Если хочешь работать с таким осведомителем, как Нойман, нужно добиться, чтобы он тебе доверял, а также запастись терпением. Его доверием я заручился, хотя это было нелегко, поскольку Нойман по природе своей очень подозрителен. Правда, надо отметить, что он частенько испытывал мое терпение. Как правило, я достаточно терпелив, но только не в случае с Нойманом. И все-таки он самый лучший мои осведомитель. Его информация, как правило, точна, и я готов все отдать, чтобы держать при себе такого помощника. С другой стороны, из этого вовсе не следует, что Нойману можно доверять безоговорочно – ведь он, как и любой другой информатор, за деньги мать родную продаст. Такая уж это работа: ты склоняешь человека к доверию – а достается оно с трудом, – и в то же время рассчитывать на это доверие полностью тебе не приходится. Это было бы так же глупо, как всерьез рассчитывать на выигрыш в тотализаторе на ипподроме Хоппегартен.

Я начал поиски с «Х-бара», подпольного джаз-клуба, в котором исполняют американские шлягеры, сыграв для отвода глаз в начале и в конце несколько тактов какой-нибудь непритязательной немецкой песенки, которая у арийцев считается подходящей для немецких граждан. Делается это умело, и ни один нацист не придерется и не заявит, что в баре звучит так называемая «низкопробная» музыка.

Несмотря на то что Нойман иногда ведет себя очень странно, он самый неприметный человек, которого я когда-либо встречал. В его внешности нет ничего, что бы обращало на себя внимание – для осведомителя свойство необходимое. Чтобы взять его на заметку, нужно в него вглядеться, беда в том, что в «Х-баре», как ни вглядывайся, не было и следа Ноймана. Я не обнаружил его ни в «Аллаверды», ни в баре «Рукер», расположенном на самой окраине района, в котором преобладали заведения с красным фонарем над входом.

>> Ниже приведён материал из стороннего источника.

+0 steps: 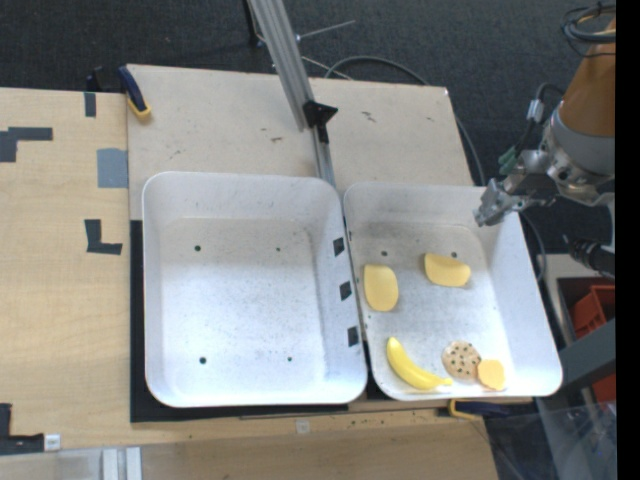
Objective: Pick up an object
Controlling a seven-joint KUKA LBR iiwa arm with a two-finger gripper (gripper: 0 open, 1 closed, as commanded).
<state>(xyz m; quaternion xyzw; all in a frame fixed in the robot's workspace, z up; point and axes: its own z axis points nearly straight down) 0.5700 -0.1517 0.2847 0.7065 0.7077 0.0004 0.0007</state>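
though the gripper (492,206) state is unclear, the banana (413,367) looks light, smooth, best pinched across its middle.

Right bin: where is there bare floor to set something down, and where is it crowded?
In the right bin, the back strip is bare, behind the yellow oval piece and the yellow wedge. The front is crowded: banana, speckled cookie and orange piece sit close together. The gripper hovers at the back right rim.
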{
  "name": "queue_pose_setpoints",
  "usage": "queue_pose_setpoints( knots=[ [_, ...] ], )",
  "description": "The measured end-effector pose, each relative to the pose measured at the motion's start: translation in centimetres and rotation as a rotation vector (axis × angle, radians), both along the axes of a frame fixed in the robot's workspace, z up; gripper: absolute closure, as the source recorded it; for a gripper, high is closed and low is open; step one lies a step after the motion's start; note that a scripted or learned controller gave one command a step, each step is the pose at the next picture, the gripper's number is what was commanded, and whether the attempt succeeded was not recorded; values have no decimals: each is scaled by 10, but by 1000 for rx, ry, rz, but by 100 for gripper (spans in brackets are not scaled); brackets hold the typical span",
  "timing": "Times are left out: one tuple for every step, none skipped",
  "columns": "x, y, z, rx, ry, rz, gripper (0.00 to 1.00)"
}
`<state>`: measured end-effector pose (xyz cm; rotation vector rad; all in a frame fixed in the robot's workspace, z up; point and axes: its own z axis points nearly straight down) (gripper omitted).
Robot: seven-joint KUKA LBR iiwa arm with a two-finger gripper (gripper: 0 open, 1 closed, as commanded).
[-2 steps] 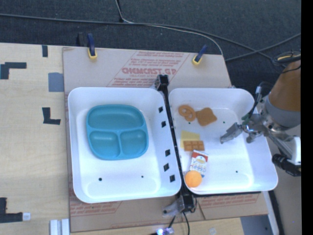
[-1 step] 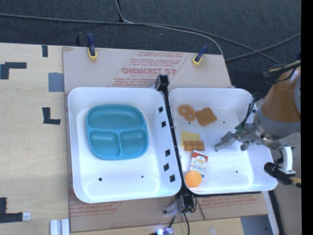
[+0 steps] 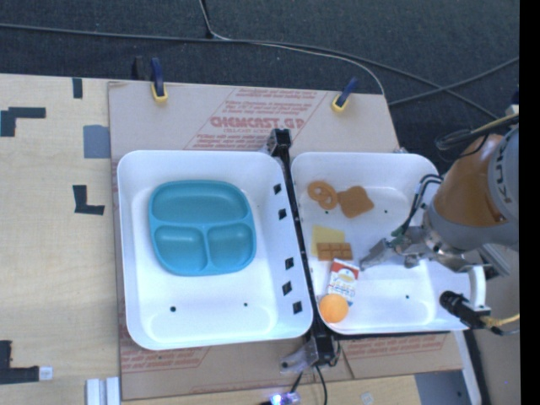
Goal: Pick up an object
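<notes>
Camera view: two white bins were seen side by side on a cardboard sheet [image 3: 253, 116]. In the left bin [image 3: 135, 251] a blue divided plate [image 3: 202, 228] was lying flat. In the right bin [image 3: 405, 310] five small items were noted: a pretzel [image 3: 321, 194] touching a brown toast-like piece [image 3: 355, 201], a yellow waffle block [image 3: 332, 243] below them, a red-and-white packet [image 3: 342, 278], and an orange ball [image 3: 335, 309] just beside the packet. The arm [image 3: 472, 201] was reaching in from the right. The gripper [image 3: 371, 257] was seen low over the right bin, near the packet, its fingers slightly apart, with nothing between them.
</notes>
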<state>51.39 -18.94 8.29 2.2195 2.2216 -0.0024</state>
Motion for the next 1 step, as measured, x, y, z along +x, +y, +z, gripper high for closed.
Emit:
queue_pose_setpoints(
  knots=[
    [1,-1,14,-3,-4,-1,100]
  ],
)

Еще не совсем стемнело, однако продавцы наркотиков уже вылезли из своих щелей. За продажу кокаина концлагерь обеспечен, но у меня было слишком мало денег, чтобы поймать какого-нибудь торговца, да и по собственному опыту я знал, что сделать это не так-то просто: никто из них не носит при себе наркотики, они их прячут где-нибудь неподалеку – в темной аллее, в дверном проеме. Одни из них выдавали себя за инвалидов войны, торгующих сигаретами, а другие действительно были инвалидами и продавали сигареты, надев на руку повязку с тремя черными кружками, как это было принято во времена Веймарской республики. Однако эта повязка не давала никаких прав, потому что только Армия спасения имела официальное разрешение на торговлю на улице, но законы против бродяжничества строго соблюдались лишь в самых респектабельных районах Берлина, там, где бывали туристы.

– Сигары и сигареты, – прошипел кто-то у меня за спиной. Люди, знакомые с этим условным «кок-сигналом», только фыркают, так как часто под видом наркотиков вам могут всучить аспирин или обыкновенную поваренную соль.

В баре «Фомина» на Нюрнбергерштрассе всегда легко было снять девочек, если вас не смущали их габариты и то, что их услуги стоили тридцать марок. Для особо стеснительных в баре. «Фемина» на столах стояли телефоны, так что это было самое подходящее место для Ноймана, если у него, конечно, водились в кармане деньжата: он мог заказать бутылку шампанского и пригласить девицу, не поднимаясь из-за стола. Здесь можно было даже по пневматической почте послать подарок девице, сидевшей в другом конце бара, так что у посетителей должно было быть хорошее зрение и, разумеется, деньги.